What is home?

A shelter-in-place rethink

The government mandate to “Stay-at-Home” makes me jealous of people who have their in-laws in their home community. Even dysfunctional, disagreeable or outright weird family members can be a huge support in times of crisis. I feel this poignantly because my nearest relative is more than 350 miles away.

I’m from so many states I’m not sure which one is home. It’s made me think a lot about what makes a place home. Many people say home is where their spouse and/or children are. Others describe home as the place where they grew up—where their roots are.

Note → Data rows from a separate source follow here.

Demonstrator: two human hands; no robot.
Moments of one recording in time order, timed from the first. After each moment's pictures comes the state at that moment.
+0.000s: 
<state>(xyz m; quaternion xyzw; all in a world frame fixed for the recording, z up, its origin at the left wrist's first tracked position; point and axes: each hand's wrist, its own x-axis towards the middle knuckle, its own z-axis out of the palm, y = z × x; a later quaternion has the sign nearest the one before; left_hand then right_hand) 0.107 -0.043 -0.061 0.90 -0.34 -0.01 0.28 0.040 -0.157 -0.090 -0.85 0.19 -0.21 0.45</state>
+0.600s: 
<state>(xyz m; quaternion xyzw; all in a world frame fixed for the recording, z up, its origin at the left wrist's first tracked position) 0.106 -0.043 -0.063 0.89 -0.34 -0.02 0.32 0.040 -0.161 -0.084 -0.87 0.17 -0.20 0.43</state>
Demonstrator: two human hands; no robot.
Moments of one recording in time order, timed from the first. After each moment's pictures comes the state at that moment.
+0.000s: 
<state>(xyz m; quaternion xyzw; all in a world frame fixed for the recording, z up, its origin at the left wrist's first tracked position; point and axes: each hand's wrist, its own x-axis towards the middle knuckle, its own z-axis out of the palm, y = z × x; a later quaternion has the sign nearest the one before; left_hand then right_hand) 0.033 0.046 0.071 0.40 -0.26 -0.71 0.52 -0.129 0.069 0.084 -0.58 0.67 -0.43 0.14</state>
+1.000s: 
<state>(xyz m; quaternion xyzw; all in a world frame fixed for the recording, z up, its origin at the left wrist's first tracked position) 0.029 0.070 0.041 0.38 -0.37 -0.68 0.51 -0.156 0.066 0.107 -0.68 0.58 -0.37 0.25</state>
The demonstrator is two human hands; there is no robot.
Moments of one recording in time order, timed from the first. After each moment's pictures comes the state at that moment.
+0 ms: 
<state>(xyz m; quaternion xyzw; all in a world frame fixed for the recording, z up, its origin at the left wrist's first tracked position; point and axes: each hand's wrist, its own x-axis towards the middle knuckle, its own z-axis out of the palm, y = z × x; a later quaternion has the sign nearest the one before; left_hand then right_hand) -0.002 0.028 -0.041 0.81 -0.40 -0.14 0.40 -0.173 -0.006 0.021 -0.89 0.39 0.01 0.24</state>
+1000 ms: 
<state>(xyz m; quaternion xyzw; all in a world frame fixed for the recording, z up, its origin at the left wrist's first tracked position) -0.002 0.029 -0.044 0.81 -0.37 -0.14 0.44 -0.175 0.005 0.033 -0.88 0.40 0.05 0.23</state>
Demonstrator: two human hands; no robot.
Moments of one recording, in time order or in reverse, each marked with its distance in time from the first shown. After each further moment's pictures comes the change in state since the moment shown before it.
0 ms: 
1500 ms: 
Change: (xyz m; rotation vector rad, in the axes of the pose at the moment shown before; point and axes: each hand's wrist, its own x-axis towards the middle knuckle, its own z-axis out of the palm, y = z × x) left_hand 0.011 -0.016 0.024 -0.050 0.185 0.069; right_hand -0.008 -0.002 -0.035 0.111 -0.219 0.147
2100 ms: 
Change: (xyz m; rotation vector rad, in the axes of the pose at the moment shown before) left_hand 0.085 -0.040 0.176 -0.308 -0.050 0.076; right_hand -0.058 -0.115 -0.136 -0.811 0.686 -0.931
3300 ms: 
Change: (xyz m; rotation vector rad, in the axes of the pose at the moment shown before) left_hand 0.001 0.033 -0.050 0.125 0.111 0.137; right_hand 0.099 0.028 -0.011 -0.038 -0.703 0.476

Some people say they’ve found a “career home,” a “church home” or even “home away from home.”

For me, Spanish moss and Cajun-French culture bring my mind home to Southern Louisiana, in the same way that winding streets full of traffic and all things “peach” bring me home to Georgia. But I no longer live in either state. Fond memories are certainly pieces of the puzzle. What is it that completes the picture of home for you?

Ultimately, I think home is where you find people who “get” you—the ones who’ll go out of their way to bring you your favorite brand of chips and salsa after they’ve made a TP run during a quarantine. These people might be relatives, or they might be friends, but we tend to think of them as family. Love your job? I’ll bet you’ve referred to your colleagues as “work family.”

“Home” is a place where you understand and respect the culture and traditions that you share with those around you. Home might be something you sense immediately, or it might be something you grow into over time. Home inspires you to invest your passions to make it a better place, even as you love it just as it is. And sometimes, it means choosing to “adopt” things that you might never have even considered important. 

When our new neighbors came over to welcome us shortly after we moved into our current house, they asked whether I would root for Tennessee (our most recent home state) or Kentucky in state university athletic competitions. “Well, I like blue better than orange, so I guess I’ll support Kentucky,” I replied, unwittingly denigrating the hallowed courts of the Big Blue Nation. There was an awkward silence as they searched for a response. I don’t think our die-hard wildcat neighbors had ever encountered someone for whom basketball wasn’t sacred! (Fortunately for me, I’ve found a few people in our new ZIP code who are sports-ambivalent …)

What is it that first prompts a person to connect with authenticity and then continue a dynamic relationship with others that involves the things that are most important? I think it could be summed up to shared values conveyed through mutual respect, revealed via genuine communication. It’s the sharing of values and ideas through communication that helps us find our way home.

Learning about others, recognizing what’s important and adapting to your environment are key factors in creating a connection that can grow into a bond, if fostered within a healthy environment. You can’t do that without effective communication, and this doesn’t necessarily require a shared dialect. Remember that a smile is a universal language.  

How we communicate—articulating our shared values and relating to each other—is key to capturing the minds and hearts of the people around us. Sometimes, like children who find they have shared interests on a playground, this happens effortlessly. At other times it requires discipline and conscientious effort. It’s why we’re told to “Think before you speak,” and that “Honesty is the best policy.” It’s also why successful business leaders carefully plan their communication strategies—before, during and after a time of unforeseen events.

Happily, I’ve landed in a career home that values both collaboration and individuality—the supreme yin and yang of professional development. My Smith “family” is full of expert communicators who selflessly share their knowledge within our team, while encouraging each person to apply his or her unique perspective to creatively help our clients reach their goals. There’s no single “right way” to solve a problem. Excellence is the tie that binds us. 

Is it possible for you to find a “consulting home?” I might be a little biased, but my experience has been that the people at Smith truly set us apart. While you may be restricted to buying only two gallons of milk right now, the good news is that there’s no ration on creative solutions—no “social distancing” necessary in helping one another succeed. So, I’d say, yeah; I think that’s possible.